Mills Olcott Burnham (September 8, 1817 – April 17, 1886) was a Florida settler and member of the Florida House of Representatives from St. Lucia County.

== Early life ==
Mills Olcott Burnham was born September 8, 1817, in Thetford, Vermont, the son of Timothy Burnham, and Catherine Young. He was raised in Troy, New York, and served an apprenticeship in the Watervliet Government Arsenal, learning gunsmithing.

== Florida settler at Susanna ==
He moved to Florida for health reasons in 1837, and brought his wife and two children in August 1839. They originally settled in Garey's Ferry, near Jacksonville.

With the Armed Occupation Act, he filed a claim to settle in the area now known as Ankona, just south of present-day Fort Pierce, which was then called Susanna. He introduced pineapple cultivation, which would later prove to be a significant crop for the area.

He was the first sheriff of what was then St. Lucia County in 1847.

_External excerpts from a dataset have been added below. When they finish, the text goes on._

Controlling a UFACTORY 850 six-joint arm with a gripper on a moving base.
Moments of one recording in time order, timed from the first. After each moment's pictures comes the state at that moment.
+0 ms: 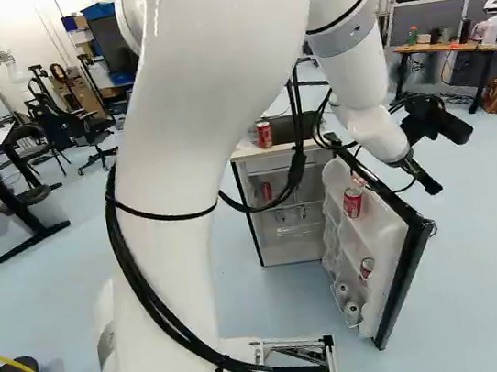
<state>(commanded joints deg) -50.2 -28.7 -63.5 24.8 12.3 1.2</state>
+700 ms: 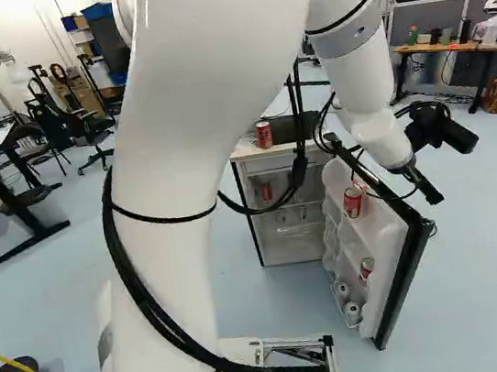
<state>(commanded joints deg) -51.4 -27.0 -61.0 24.8 9.4 1.2</state>
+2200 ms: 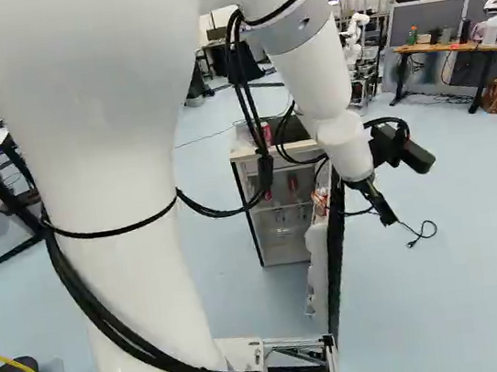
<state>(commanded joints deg) -47.1 -15.3 -45.9 24.8 -0.6 1.2</state>
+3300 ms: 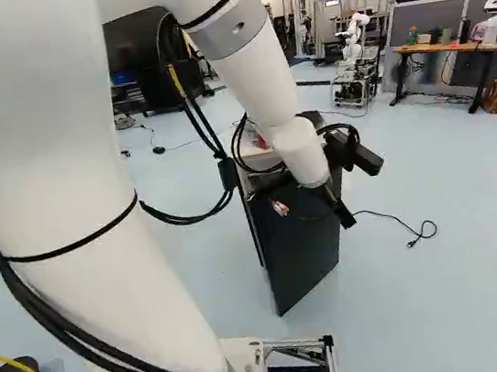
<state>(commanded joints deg) -38.2 -6.1 -35.1 23.7 -1.1 1.2</state>
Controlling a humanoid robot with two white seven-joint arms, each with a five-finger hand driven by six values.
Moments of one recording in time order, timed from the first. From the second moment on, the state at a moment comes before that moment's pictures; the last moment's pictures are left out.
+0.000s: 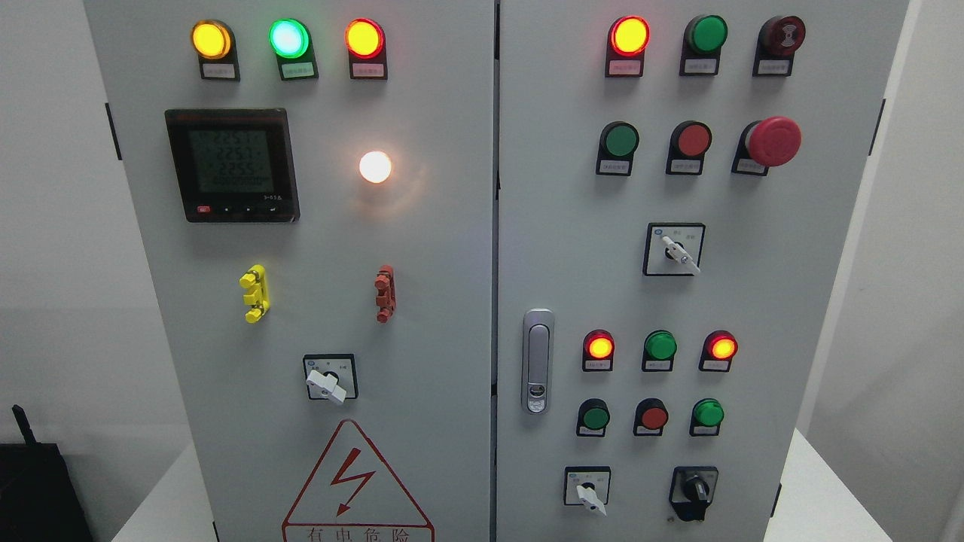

In order to supplement his income, he purchased a schooner, which he named "The Josephine" which he used to become a commercial fisherman. He harvested green sea turtles, and sold them in Charleston. He took good care of his cargo during shipping, and developed a reputation for quality goods. Burnham also raised sheep.

==Political career==
Burnham was a member of the Florida House of Representatives from 1847 to 1851.

== Florida settler at Canaveral ==
After hostilities with natives, in August 1849, the Burnham's and most of the other settlers left the colony and fled to safety in St. Augustine. He and his family which now included three more daughters, moved to Canaveral, in 1853. He was the keeper of the Cape Canaveral Light for 30 years beginning in 1853.

Mills died on April 17, 1886, at age 68.